• **Exercise requirements**:
In the lines below, output everything from the first line through the line containing "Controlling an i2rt" exactly as it is. Pictures are not part of the output.

• **Data section**:
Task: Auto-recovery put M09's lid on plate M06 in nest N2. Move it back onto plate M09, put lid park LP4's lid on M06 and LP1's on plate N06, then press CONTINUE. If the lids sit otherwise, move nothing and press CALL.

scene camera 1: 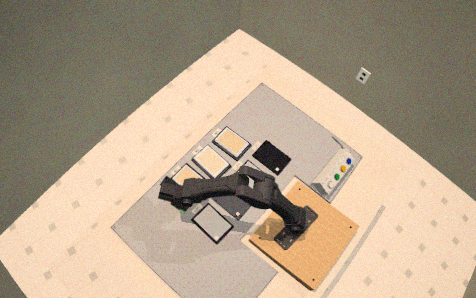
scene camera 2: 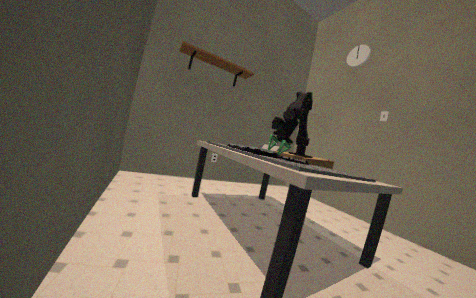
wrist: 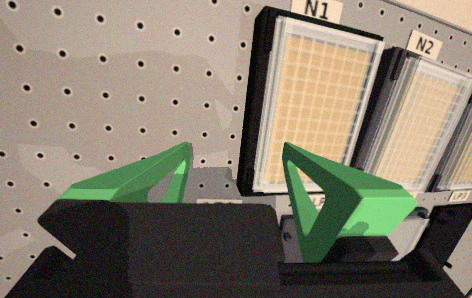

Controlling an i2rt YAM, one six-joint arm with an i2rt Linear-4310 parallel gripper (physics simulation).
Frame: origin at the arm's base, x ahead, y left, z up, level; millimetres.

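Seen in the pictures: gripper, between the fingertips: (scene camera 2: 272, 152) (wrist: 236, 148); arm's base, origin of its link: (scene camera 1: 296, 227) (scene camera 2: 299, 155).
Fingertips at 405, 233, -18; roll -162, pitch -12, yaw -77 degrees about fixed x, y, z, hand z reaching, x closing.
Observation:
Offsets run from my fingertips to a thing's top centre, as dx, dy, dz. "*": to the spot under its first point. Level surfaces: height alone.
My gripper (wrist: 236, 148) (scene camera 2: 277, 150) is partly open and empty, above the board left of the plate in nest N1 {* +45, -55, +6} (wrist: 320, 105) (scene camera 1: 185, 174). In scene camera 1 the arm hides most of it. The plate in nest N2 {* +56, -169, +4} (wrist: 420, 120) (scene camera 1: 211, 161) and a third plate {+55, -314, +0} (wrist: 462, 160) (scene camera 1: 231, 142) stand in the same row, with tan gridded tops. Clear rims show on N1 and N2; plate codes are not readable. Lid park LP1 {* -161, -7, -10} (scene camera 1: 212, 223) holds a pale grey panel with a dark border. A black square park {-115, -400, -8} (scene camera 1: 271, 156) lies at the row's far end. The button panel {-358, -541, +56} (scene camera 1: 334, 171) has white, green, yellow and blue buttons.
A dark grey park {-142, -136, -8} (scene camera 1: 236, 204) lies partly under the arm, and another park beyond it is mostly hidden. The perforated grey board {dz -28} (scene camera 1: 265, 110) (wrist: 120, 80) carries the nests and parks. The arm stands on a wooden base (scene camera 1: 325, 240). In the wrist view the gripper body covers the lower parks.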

• **Solution below**:
Task: Auto-recovery put M09's lid on plate M06 in nest N2. Move it back onto plate M09, put lid park LP4's lid on M06 and LP1's on plate N06, then press CONTINUE. If the lids sit otherwise, move nothing and press CALL.

scene camera 1: 
scene camera 2: 
wrist: 

Controlling an i2rt YAM, one six-joint arm with an i2rt Linear-4310 parallel gripper (physics simulation).

No part of the answer remains open.